All study population received oral iron in dose 567mg ferrous glycine sulphate complex (equivqlent to 100mg elemental iron) for a duration 1-3 months and were followed up to 6 months. ESA therapy was prescribed to 86.5 % in CKD patients in doses 4000 IU / week to 1200 IU / week. All patients were subjected for full clinical examination and the following laboratory investigation:
• Serum creatinine and blood urea nitrogen and eGFR using CKD-EPI equation,
• Full blood count.Serum iron, Total iron binding capacity(TIBC) and transferrin saturation (TSAT). Serum calcium,phosphorus and iPTH levels,Fibroblast growth factor-23.
• Detailed echocardiography including EF, IVS thickness, posterior wall thickness, left ventricular end –diastolic and end- systolic diameter and LV mass and correlated with body surface area for LV mass index.
• Flow mediated vasodilatation. Tacrolimus and Cyclosporin trough levels were also estimated.

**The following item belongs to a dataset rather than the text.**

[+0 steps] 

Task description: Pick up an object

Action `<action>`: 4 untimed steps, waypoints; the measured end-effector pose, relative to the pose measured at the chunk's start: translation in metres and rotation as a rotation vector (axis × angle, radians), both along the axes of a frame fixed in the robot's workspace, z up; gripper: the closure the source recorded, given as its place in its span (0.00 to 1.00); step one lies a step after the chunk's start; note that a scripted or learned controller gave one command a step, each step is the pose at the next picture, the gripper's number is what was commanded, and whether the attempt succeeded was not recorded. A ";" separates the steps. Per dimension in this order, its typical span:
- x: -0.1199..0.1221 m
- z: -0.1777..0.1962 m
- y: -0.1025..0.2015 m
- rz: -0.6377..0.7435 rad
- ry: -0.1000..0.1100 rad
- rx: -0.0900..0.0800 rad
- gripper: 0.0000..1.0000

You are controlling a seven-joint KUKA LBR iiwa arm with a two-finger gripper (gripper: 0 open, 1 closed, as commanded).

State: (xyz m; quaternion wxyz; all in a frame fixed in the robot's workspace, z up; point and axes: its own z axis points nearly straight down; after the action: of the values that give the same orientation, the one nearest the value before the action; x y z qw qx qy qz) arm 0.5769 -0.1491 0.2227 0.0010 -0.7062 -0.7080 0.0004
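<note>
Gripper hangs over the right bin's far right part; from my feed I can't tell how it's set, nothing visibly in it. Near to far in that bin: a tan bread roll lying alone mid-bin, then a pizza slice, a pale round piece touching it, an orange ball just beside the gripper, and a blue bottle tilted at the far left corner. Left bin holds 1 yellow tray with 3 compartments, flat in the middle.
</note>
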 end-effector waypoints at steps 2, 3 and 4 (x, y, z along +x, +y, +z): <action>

A significant positive correlation was found between baseline hemoglobin and reduction of FGF-23 only in CKD subgroup <10gm/dl level would benefit from treatment of IDA to decrease FGF-23 as for each 1 gm/dl increase in hemoglobin level a reduction in FGF-23 level by 51.7 pg/ml. Also a negative correlation of reduction of LV mass in subgroup of severe anemia with hemoglobin < 10 gm/dl and both subgroups of renal transplant groups.
It was found that a negative correlation between baseline hemoglobin and delta Flow mediated vasodilatation in CKD patients subgroups non-severe anemia and severe anemia group, significant positive correlation between baseline hemoglobin and change in Flow mediated vasodilatation in transplant subgroup while strength of this correlation is weak in CKD severe subgroup but still statistical significant.